Gyros Burgers with Oven-Roasted Lemon Potatoes

Hiver 2010
food and drink

BY: Marilyn Bentz-Crowley

Gyros is usually an upright cylinder of spiced meat rotating in front of flames or glowing electric bars. As it sizzles and browns, the meat is sliced off into a warm pita. In the absence of such equipment, these appetizing burgers are the next best thing.
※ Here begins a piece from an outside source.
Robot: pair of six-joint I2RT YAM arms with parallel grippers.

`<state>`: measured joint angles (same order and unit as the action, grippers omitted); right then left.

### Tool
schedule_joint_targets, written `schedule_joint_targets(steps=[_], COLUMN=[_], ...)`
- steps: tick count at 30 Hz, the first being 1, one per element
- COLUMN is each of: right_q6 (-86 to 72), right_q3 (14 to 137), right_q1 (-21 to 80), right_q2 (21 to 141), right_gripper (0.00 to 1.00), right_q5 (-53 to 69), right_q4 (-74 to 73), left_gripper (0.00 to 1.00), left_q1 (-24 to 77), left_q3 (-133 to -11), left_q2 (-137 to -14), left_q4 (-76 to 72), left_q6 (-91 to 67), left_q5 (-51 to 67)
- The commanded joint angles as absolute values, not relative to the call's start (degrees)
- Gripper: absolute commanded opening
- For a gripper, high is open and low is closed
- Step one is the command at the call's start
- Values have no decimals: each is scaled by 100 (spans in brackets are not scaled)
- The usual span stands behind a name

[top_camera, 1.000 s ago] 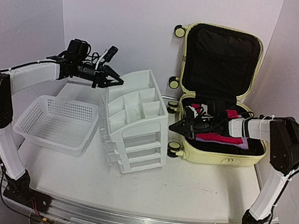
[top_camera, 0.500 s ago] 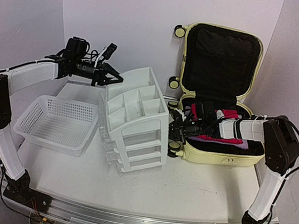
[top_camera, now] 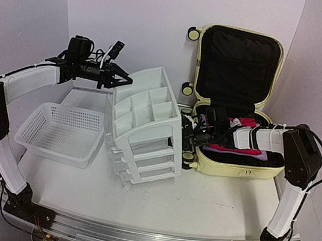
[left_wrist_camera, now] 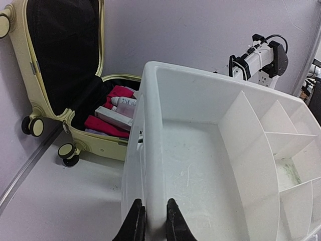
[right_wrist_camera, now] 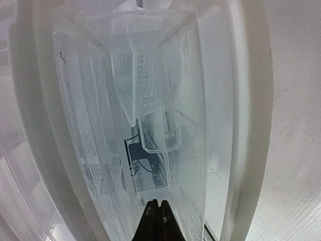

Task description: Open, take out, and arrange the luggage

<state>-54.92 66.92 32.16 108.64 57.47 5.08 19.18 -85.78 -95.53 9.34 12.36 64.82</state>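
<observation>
The luggage [top_camera: 231, 165], a pale yellow hard-shell suitcase, lies open at the right with its black-lined lid [top_camera: 239, 53] upright. Red and pink clothes [top_camera: 229, 148] fill its base. In the left wrist view the luggage [left_wrist_camera: 98, 142] shows the clothes and a white tube [left_wrist_camera: 124, 102]. My left gripper [top_camera: 124, 81] is shut on the top rim of the white drawer unit [top_camera: 144, 148], and its fingertips [left_wrist_camera: 136, 221] straddle that thin wall. The unit leans. My right gripper [top_camera: 184, 137] is shut with nothing in it. Its tips [right_wrist_camera: 158, 218] press against the unit's translucent side [right_wrist_camera: 100, 100].
A white mesh basket [top_camera: 62, 133] sits at the left, close to the drawer unit. The suitcase's wheels [top_camera: 188, 157] are close to the unit's right side. A purple wall stands behind everything.
My left gripper has risen and drawn back to the left, tipping the drawer unit further. My right arm has reached left, out of the suitcase and up to the unit's side.
</observation>
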Motion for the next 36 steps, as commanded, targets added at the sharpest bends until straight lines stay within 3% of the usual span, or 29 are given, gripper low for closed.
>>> schedule_joint_targets(steps=[1, 7, 12, 24, 36], right_q6=[-5464, -4998, -3955, -3379, -3041], right_q3=[6745, 6597, 7159, 7066, 6998], right_q1=[2948, 2105, 1831, 1823, 1816], right_q2=[10635, 10041, 9761, 9212, 8877], right_gripper=[6, 27, 45, 56, 62], right_q5=[5525, 5164, 4699, 4047, 3629], right_q4=[702, -73, -1658, -2331, -2764], left_gripper=[0, 0, 0, 0, 0], left_q1=[1886, 1828, 1850, 1875, 2682], left_q3=[-8602, -8264, -8290, -8878, -9103], left_q2=[-9015, -8947, -9122, -9560, -9952], left_q4=[342, 343, 319, 236, -228], left_q6=[743, 257, -303, -1367, -1517], left_q5=[6607, 5335, 4700, 2996, 893])
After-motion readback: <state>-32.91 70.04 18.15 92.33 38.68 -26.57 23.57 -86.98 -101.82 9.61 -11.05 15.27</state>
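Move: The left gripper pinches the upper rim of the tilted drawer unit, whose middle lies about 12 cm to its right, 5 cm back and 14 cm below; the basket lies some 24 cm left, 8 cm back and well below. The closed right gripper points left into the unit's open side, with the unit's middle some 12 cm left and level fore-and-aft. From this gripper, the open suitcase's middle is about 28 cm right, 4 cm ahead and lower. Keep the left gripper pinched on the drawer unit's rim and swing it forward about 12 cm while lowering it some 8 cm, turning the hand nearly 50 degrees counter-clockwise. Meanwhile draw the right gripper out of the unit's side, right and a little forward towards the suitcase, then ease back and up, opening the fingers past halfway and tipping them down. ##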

2 to 3 large plum tomatoes
½ small English cucumber
¼ cup (50 mL) minced sweet onion
1 tbsp (15 mL) red wine vinegar
2 tbsp (25 mL) olive oil
½ tsp (2 mL) dried leaf oregano
¼ tsp (1 mL) salt
Several grindings of black pepper

3 lbs (1.5 kg) potatoes, white or yellow-fleshed (not baking)
⅓ cup (75 mL) olive oil
Juice of 1 large lemon
2 garlic cloves, minced
1 tsp (5 mL) dried leaf oregano
½ tsp (2 mL) salt
¼ tsp (1 mL) freshly ground black pepper
1 cup (250 mL) chicken broth
2 tbsp (25 mL) chopped fresh parsley


1 egg
1 large garlic clove, minced
2 tbsp (25 mL) chopped fresh parsley
1 tsp (5 mL) ground cumin
1 tsp (5 mL) dried leaf oregano
2 tbsp (25 mL) freshly squeezed lemon juice
1 tsp (5 mL) salt
½ tsp (2 mL) freshly ground black pepper
1 cup (250 mL) fresh bread crumbs
½ cup (125 mL) minced sweet onion
1½ lbs (750 g) lean ground lamb or pork or a mixture of both
2 tbsp (25 mL) butter
2 tbsp (25 mL) olive oil
6 pita, preferably Greek style
1 to 2 containers (250 mL each) purchased tzatziki, or equivalent of homemade

1. Seed and dice tomatoes and cucumber; turn into mixing bowl. Stir in onion. Whisk vinegar with oil, oregano, salt and pepper. Pour over tomato mixture; stir well. Let sit at room temperature, stirring occasionally, for at least30 minutes to meld flavours. (Or cover and refrigerate for up to a day; stir before serving.)

2. Adjust oven rack above centre; preheat oven to 400°F (200°C).

3. Peel and cut potatoes in half or quarters if large; pieces should be chunky. Add potatoes in a single layer to a 9 x 13-inch (3-L) baking dish. Stir olive oil with lemon, garlic and oregano. Pour over potatoes; season with salt and pepper. Pour over chicken broth. Bake, uncovered and stirring occasionally, for 1 hour or until tender. For golden brown tops, broil for an additional 5 minutes, stirring 2 or 3 times; keep warm. Sprinkle with parsley.

4. To make burgers, mix egg in a large mixing bowl with garlic, parsley, cumin, oregano, lemon juice, salt and pepper. Stir in breadcrumbs and onion. Crumble meat over top. Using hands, knead until uniformly mixed. Form mixture into 12 oblong patties about ¾ inch (2 cm) thick. Cover and refrigerate until ready to fry, up to a day.

5. Fry burgers in batches or in 2 pans, adding more butter and oil as needed. Heat ½ tbsp (7 mL) each of butter and olive oil in a large frying pan over medium to medium-low heat. Add burgers without crowding. Fry for 8 to10 minutes on first side. Turn; fry for another 8 to 10 minutes or until crusty.

6. Warm pita in oven or toaster oven; place 2 burgers in each on warmed serving plates. Top with a spoonful of relish and tzatziki; fold. Serve with potatoes; pass remaining relish and tzatziki.